1. Leader election process
In the raft protocol, a node is in one of the following three states at any time:
- leader: master node
- follower: slave node
- candidate: candidate master node
1. Election at startup:
When a node starts, it is in the follower state. If it does not receive a heartbeat from the leader within a period of time, it switches from follower to candidate and initiates an election. If it receives the majority of votes in the cluster (including its own vote), it will switch to the leader state; if it is found that other nodes have become the leader before itself, it will actively switch to the follower state.
2. Runtime election:
If the follower does not receive a heartbeat from the leader within the election timeout (maybe the leader has not been elected yet and everyone is waiting; maybe the leader has died; maybe there is just a network failure between the leader and the follower), it will actively initiate election. Proceed as follows:
- A node switches to candidate state and casts its vote
- Send RequestVote RPCs requests to other nodes in parallel (request to vote)
- Wait for replies from other nodes
During this process, three outcomes may occur based on messages from other nodes:
- If you receive votes from the majority (including your own vote), you will win the election and become the leader.
- If you are informed that someone else has been elected, then switch to the follower yourself
- If no majority vote is received within a period of time or two candidates have a tie vote, the candidate status will remain and the election will be reissued. Because frequent tie votes will cause nodes to constantly re-elect, resulting in long-term unavailability, Raft introduced randomized election timeouts to try to avoid tie votes (the election timeout of each node is random) ). At the same time, in the leader-based consensus algorithm, the number of nodes is an odd number, and try to ensure the occurrence of majority. ,
2、log replication
All requests from the client are sent to the leader, and the leader schedules the order of these concurrent requests and ensures the consistency of the leader and followers states. The approach in raft is to inform followers of these requests and the order of execution. The leader and followers execute these requests in the same order to ensure consistent status. The leader encapsulates the client request (command) into each log entry, replicates these log entries to all follower nodes, and then everyone applies (apply) the commands in the log entry in the same order, then the status must be consistent. The leader only needs the log to be copied to most nodes to return to the client. Once a success message is returned to the client, the system must ensure that the log (actually the command contained in the log) will not occur under any abnormal circumstances. rollback. There are two words here: commit (committed) and apply (applied). The former refers to the status of the log after the log has been copied to most nodes; while the latter refers to the node applying the log to the state machine, which truly affects the node status.
3. Split-brain problem
The raft algorithm guarantees that at most one leader can be elected in any term. There can only be one leader in a replica set at any time.

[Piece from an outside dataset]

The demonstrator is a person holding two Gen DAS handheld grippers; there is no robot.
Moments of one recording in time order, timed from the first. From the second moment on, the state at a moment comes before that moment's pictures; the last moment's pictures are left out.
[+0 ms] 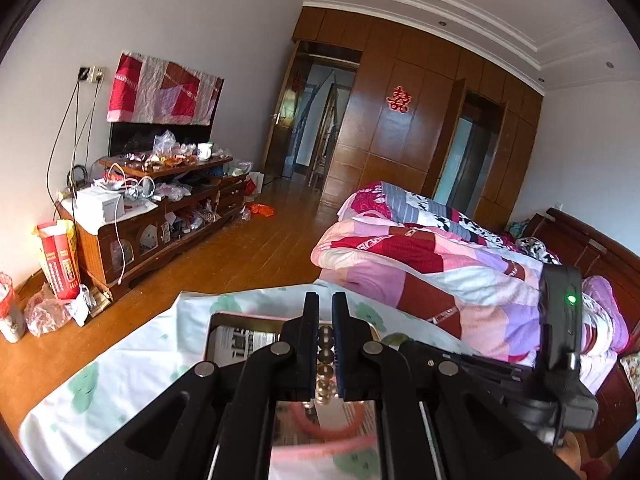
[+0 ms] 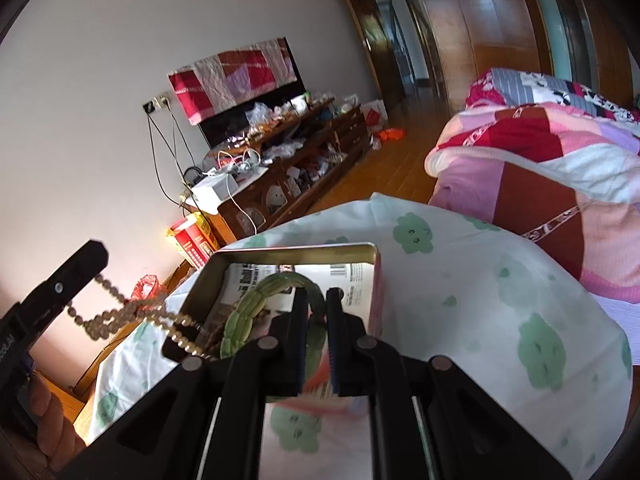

There is more than one leader in the system at the same time, which is called brain split. This is a very serious problem and will cause data coverage loss. In raft, two points guarantee this property:
- A node can only cast one vote at most in a certain term.
- Only the node that receives the majority vote will become the leader
Therefore, there must be only one leader in a certain term. However, in the case of network partition, there may be two leaders, but the terms of the two leaders are different.
In the above figure, Node A, B and Node C, D, E may be separated due to network problems, so Node C, D, E cannot receive messages from the leader (Node B). After the election time, Node C, D, and E will be elected in stages. Since the majority condition is met, Node E becomes the leader of term 2. Therefore, there seem to be two leaders in the system: Node B in term 1 and Node E in term 2. Node B’s term is older, but since it cannot communicate with the Majority node, Node B will still consider itself the leader. At this time, a client sent a write request to Node B. Node B found that it could not copy the log entry to the majority node, so it would not tell the client that the write was successful. If the client sends a write request to C, Node C can copy the log entry to the majority node, so the network partition where Node C is located can receive the request normally. When the network is repaired, Node B and Node A find that the Term they are in is 1, which is smaller than the term of Node C, so they will degenerate into followers and synchronize cluster data.